有時候,已經過了知天命之年的劉璋,想著,要不就去許昌當值得了。
雖然是一丁點實權沒有的擺設,但好歹也是九卿啊!反正自己,真不是一方雄主的料。還能封個列侯爵位,傳給子孫。
一想到子孫,他就想起了允文允武的長子劉循。
聽說他被俘後,就被龐統好吃好喝的供著,在蜀中當成了收買人心的馬骨。雖『性』命無憂、衣食無慮,但此生終為一階下囚矣。
哎
所以呢,劉璋就想給次子劉瑋,留下一個爵位。
他已經對不起了長子,無法將先父劉焉留給他的益州牧,傳給子孫。那麼,總得給老劉家的子孫,留下未來累世公卿的希望。

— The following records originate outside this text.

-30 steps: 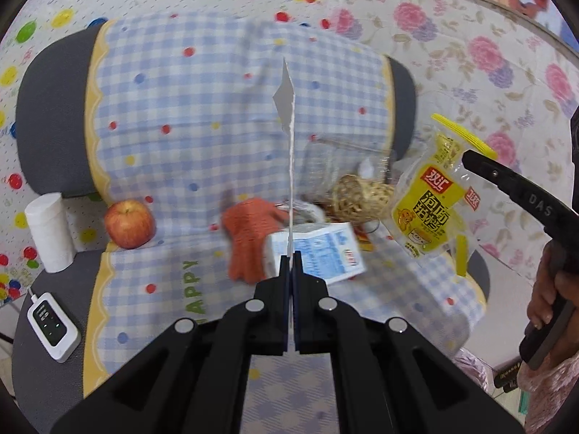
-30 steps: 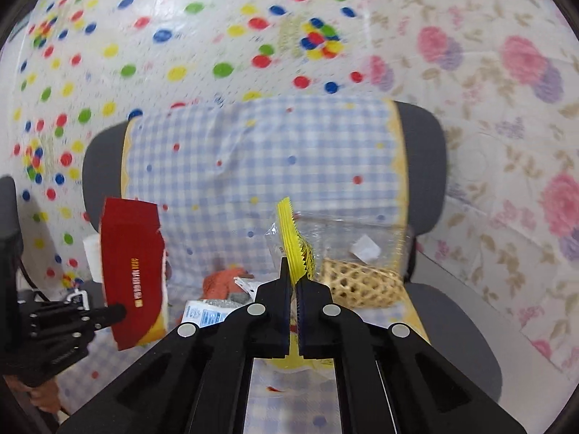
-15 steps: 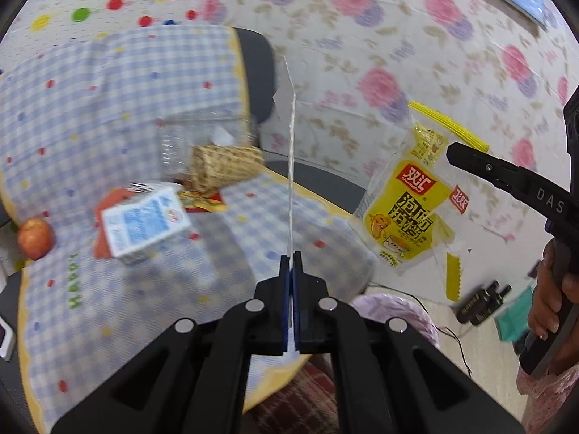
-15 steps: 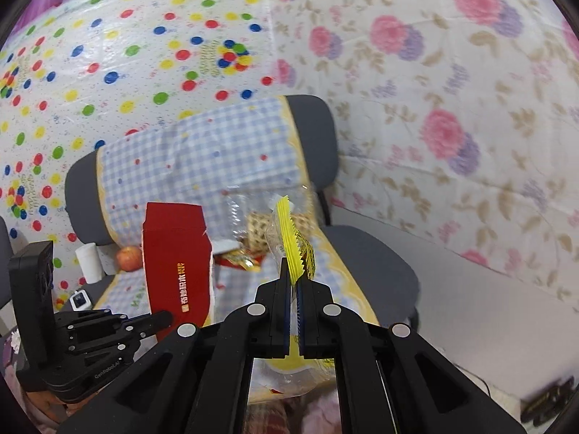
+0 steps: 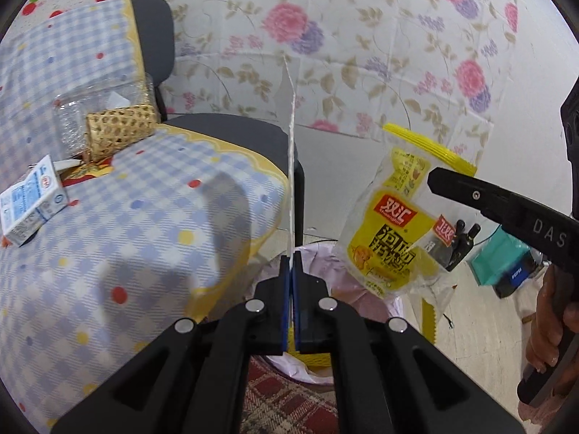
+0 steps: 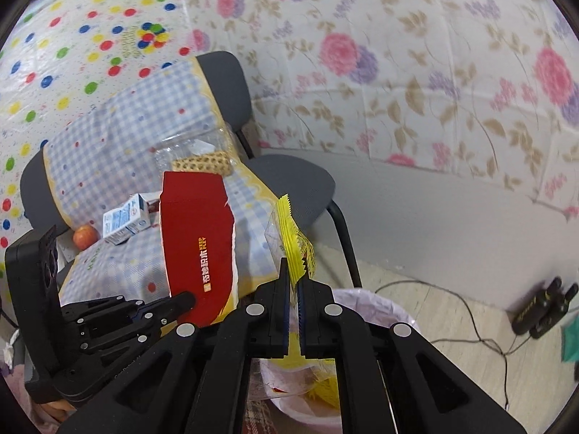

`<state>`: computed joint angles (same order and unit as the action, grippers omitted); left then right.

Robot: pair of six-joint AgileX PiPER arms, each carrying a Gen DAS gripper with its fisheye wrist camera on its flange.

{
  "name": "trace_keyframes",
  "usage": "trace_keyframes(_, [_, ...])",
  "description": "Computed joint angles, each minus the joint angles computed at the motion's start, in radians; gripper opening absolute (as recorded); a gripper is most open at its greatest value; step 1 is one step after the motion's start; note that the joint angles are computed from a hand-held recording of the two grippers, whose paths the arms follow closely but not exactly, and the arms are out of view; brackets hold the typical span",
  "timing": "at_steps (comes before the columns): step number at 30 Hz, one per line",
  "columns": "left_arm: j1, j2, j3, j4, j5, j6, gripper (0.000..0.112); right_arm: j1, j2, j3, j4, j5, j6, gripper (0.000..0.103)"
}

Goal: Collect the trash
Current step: 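Carry the red snack box to the wastebasket and release it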

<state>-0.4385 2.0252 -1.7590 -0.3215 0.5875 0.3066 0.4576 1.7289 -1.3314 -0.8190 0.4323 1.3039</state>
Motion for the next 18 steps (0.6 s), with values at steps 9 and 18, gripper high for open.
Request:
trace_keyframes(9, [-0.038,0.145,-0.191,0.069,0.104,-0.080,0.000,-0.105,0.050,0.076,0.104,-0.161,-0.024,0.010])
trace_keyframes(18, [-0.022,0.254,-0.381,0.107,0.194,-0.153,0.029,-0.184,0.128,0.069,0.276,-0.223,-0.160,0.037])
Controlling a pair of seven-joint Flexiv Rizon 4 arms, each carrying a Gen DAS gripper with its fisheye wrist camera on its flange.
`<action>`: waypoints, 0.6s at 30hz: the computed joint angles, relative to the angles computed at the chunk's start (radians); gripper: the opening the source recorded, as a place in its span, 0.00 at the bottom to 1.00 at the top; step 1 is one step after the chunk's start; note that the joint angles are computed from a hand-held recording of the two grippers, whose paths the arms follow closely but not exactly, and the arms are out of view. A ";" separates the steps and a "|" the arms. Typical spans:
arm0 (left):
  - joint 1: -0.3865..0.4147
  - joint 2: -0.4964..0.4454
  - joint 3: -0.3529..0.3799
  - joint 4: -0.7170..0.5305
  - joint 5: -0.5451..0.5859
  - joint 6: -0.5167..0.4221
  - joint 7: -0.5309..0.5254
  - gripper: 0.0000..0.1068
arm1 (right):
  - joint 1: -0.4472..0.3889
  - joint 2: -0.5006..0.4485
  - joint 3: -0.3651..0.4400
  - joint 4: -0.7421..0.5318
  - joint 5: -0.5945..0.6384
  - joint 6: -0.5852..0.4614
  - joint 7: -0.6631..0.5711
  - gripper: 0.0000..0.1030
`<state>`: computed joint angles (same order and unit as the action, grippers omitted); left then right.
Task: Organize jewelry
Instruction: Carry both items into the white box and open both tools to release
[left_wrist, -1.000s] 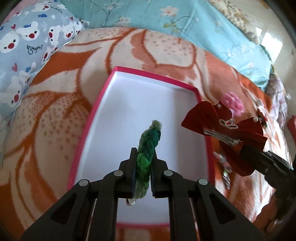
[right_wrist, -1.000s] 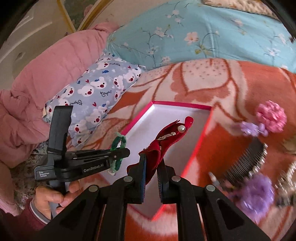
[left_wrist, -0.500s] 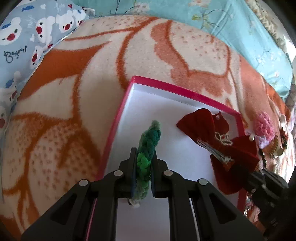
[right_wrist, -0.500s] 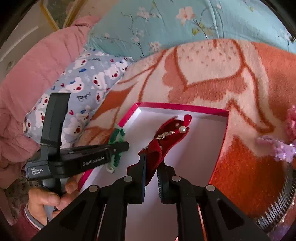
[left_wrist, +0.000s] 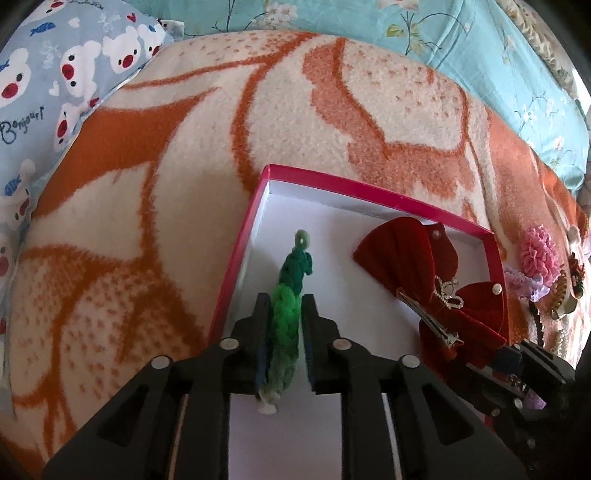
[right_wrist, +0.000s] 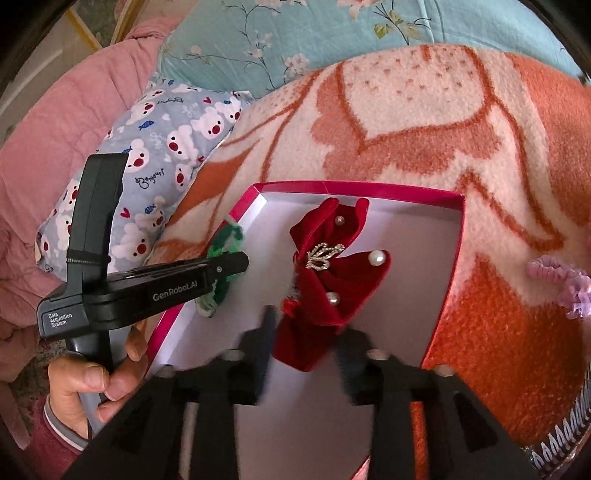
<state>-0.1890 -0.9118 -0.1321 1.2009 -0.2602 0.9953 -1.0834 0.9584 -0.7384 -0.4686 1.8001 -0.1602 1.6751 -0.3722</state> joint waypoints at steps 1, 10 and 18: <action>0.001 0.001 -0.002 0.003 0.000 0.001 0.003 0.19 | 0.002 0.000 -0.003 0.000 0.001 0.003 0.000 0.43; -0.003 0.010 -0.002 0.022 0.007 0.013 0.011 0.42 | 0.059 0.021 -0.044 0.041 0.032 0.037 -0.022 0.43; 0.010 0.036 -0.005 0.063 -0.001 0.017 0.015 0.42 | 0.164 0.045 -0.139 0.102 0.095 0.050 -0.046 0.46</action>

是的,他如今的立足之地僅有巴中,在馬家軍、漢中張魯、荊州狡狐的三面外敵環繞下,是堅持不了多久時間的。
滅亡,不過是個時間問題。
這點,他是知道的,他麾下的僚佐也是知道的。
但是呢,在半年前,許昌朝廷的使者來招降的時候,卻是被異口同聲的反對了。
因為他們的忠義,他們誓死報效的信念。
但沒有人想過,他這個名存實亡的益州牧,還想不想要這份忠義,還想不想要這份“主賢臣貞”的君臣佳話。
唯獨有一個人倒是例外。
益州的從事,名士劉巴。
字子初,荊州零陵郡烝陽人。
其祖父劉曜曾為東漢蒼梧郡太守,父親劉祥亦任江夏郡太守、『蕩』寇將軍。劉巴少知名,當年的荊州牧劉表多次徵用推舉,均不應就。
後來曹老大得荊北,劉巴前來拜會,被任命為掾。
又以他是荊南人士、名聲很大的關係,派去荊南勸說各郡太守歸順。然而劉琦舉起了抗曹的大旗,劉巴任務失敗,又無法退回荊北,便遠走交州。

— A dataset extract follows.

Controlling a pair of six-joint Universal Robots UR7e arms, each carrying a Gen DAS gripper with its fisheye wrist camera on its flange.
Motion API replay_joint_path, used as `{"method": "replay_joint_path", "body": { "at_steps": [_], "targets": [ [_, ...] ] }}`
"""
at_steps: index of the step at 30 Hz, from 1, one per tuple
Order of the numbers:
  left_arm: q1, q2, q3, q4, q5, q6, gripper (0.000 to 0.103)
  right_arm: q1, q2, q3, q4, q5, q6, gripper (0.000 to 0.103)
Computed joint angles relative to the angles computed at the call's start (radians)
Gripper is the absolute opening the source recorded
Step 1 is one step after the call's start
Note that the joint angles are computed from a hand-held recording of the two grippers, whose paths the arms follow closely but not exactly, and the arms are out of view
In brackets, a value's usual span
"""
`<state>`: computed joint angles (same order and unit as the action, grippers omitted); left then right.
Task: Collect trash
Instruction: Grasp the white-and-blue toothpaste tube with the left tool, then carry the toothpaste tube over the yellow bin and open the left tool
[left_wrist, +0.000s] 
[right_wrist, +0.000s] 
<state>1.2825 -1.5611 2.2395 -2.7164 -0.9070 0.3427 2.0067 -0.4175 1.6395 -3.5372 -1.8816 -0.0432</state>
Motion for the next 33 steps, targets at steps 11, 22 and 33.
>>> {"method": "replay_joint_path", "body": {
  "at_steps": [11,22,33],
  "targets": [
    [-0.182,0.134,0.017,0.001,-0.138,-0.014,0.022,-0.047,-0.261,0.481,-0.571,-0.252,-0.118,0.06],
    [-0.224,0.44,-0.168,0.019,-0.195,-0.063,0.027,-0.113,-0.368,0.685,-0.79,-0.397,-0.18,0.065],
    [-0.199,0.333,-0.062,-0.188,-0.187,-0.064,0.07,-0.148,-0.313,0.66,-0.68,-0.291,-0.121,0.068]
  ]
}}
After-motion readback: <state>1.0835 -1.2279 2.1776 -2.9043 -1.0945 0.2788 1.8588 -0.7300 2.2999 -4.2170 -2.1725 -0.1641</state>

但是呢,當時的交趾郡太守士燮也不能容人,他便只好由牂牁道進入益州,無奈在劉璋的手下任職。
嗯,劉巴,是心向著魏公曹孟德的。
就算在蜀中被馬家軍所得,他跟隨著劉璋奔來江州。理由是瞧不上鄙夫馬超,而並非覺得劉璋能成大事。
這並非是什麼秘密,劉璋也是心知肚明。
當時朝廷使者來的時候,劉巴就提出了不同的意見。他覺得劉璋此刻接受大司農的詔令,前往許昌任職,正當時。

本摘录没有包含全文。